Полгода, с января по июль, группа террористов наблюдает за приездами-отъездами министра, слоняясь по набережной Фонтанки перед зданием Министерства внутренних дел и Департамента полиции. Егор Созонов, переодетый извозчиком, торчит часами в виду министерского подъезда; Швейцер, изображающий англичанина, прогуливается по Пантелеймоновскому мосту взад-вперёд – и охрана не обращает на них никакого внимания. Притом Созонов (как и Каляев, и сам Савинков) давно в розыске: бежал из ссылки. И вот теперь сидит на облучке, наблюдая за домом, в котором располагаются главные спецслужбы императорского Петербурга. Его дело с фотографией и описанием внешности лежит на полке в комнате второго этажа дворового флигеля этого самого дома. И его никто не задерживает, не замечает.
«В воротах Летнего сада я увидел Покотилова. Он был бледен и быстро направлялся ко мне. В карманах его шубы ясно обозначались бомбы. <…> Каляев настолько бросался в глаза, настолько напряжённая его поза и упорная сосредоточенность всей фигуры выделялась из массы, что для меня непонятно, как агенты охраны, которыми был усеян мост и набережная Фонтанки, не обратили на него внимание. <…> Я до сих пор ничем не могу объяснить благополучного исхода этого первого нашего покушения, как случайной удачей»[78].
Одна случайность – случайность; четыре случайности подряд – это уже очевидная закономерность. В первый раз четыре террориста, переодетые кто разносчиком, кто извозчиком, кто иностранцем, с бомбами в лотках, под фартуком, под мышкой, караулят министра на набережной Фонтанки, и только случай не позволяет им взорвать министра ко всем чертям. То же, хотя и в меньшем составе, повторяется во второй раз. Злоумышленников никто не замечает. Потом происходит тот самый взрыв, жертвой которого стал Покотилов. Гром на всю столицу, но боевики продолжают свою деятельность беспрепятственно. Они до тонкостей успевают отследить распорядок дня, пути следования, внешний вид экипажа жертвы. 8 июля уже целых шесть террористов с четырьмя бомбами поджидают Плеве на Обводном канале, у Варшавского вокзала. Они знают маршрут следования царского сатрапа, но охрана даже не догадывается об их существовании.
Всё это говорит только об одном: Плеве никто по-настоящему не охранял. Террористы ломились в ту дверь, которую чья-то таинственная рука отперла для них. Они исполняли чужую волю.
«Убили Плеве. Я никогда не видел Вас счастливее. Торжество так и лучилось из Вас. Вы решили сами стать министром внутренних дел…»[79]
«У директора Департамента полиции, ведь, в сущности, находится в руках жизнь и смерть всякого, в том числе и царя, – так нельзя ли дать какой-нибудь террористической организации покончить с ним…»[80]
27 ноября 1904 года: «Толь говорил, что Плеве не терпел Витте, собирал материалы о его вредности, и в день, когда был убит, вёз царю документальные данные об изменнике Витте. Со смертью Плеве главный враг Витте был уничтожен, но остаются ещё два человека, которые для Витте являются тормозами для его планов, это вел. кн.
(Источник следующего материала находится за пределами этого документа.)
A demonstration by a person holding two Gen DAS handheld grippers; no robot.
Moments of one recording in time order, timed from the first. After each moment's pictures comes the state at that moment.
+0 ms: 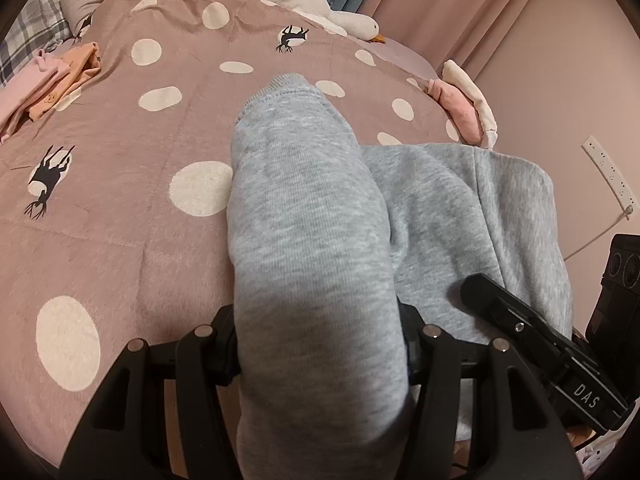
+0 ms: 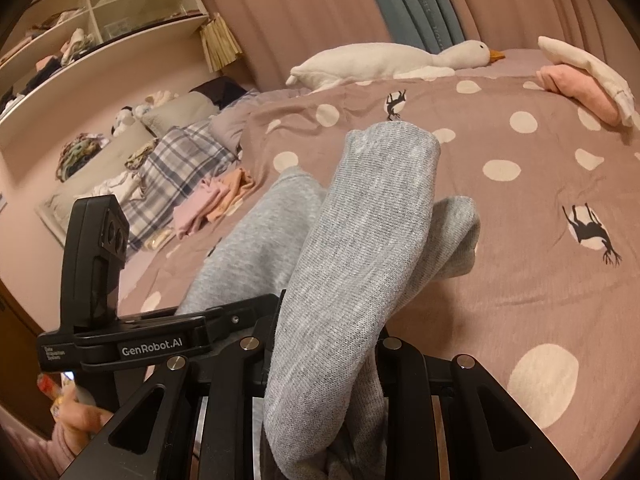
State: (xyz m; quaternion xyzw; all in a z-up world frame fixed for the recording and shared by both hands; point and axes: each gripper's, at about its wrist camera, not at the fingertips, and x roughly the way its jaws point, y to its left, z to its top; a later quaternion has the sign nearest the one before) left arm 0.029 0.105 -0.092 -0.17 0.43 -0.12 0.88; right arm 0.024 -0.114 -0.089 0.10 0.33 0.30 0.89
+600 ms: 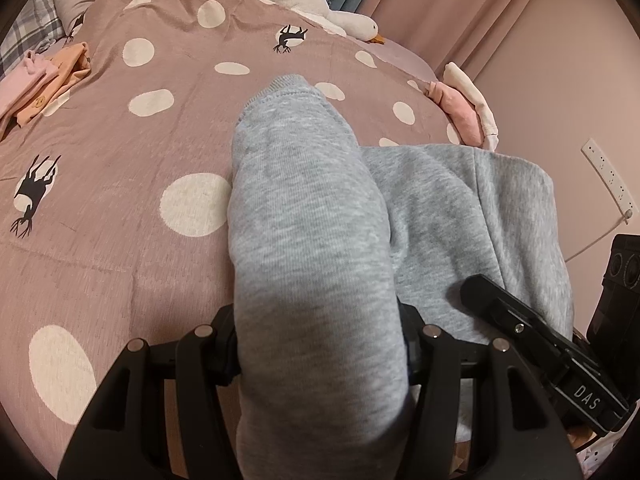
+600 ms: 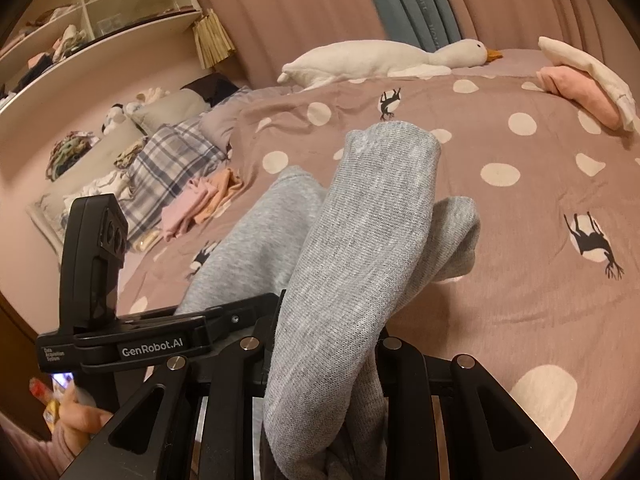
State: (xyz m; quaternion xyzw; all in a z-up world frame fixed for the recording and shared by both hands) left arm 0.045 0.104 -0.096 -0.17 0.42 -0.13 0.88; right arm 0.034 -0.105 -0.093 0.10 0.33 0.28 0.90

Сергей Александрович, который его не терпит, и Муравьёв, про которого Витте пустил анонимное пасквильное письмо, в котором затрагивается честь Муравьёва…»
6 декабря: «Столыпин[81] (“Новое время”) говорил в редакции, что Департамент полиции в последнее время разошёлся с Плеве, был им недоволен и поэтому его мало охранял, потому-то его и убили».
19 декабря: «Вчера говорили, что поражены переменой, которая произошла в Витте, что он стал консерватором. <…> При этом идёт такой разговор, что Витте ненавидит царя, что он желает, чтобы царь был убит, и к этому ведёт политику, чтобы, когда царя не станет, он, Витте, явился бы самодержавным»[82].
Добавим, что после убийства Плеве Боевая организация эсеров займётся подготовкой покушений на великого князя Сергия Александровича, министра юстиции Муравьёва и на царя – на тех самых лиц, которых упоминает осведомлённая сплетница Богданович в качестве мишеней Витте. Добавим также, что глава Боевой организации Азеф всё это время находится в непосредственном контакте с Особым отделом Департамента полиции, а там у Витте свои люди.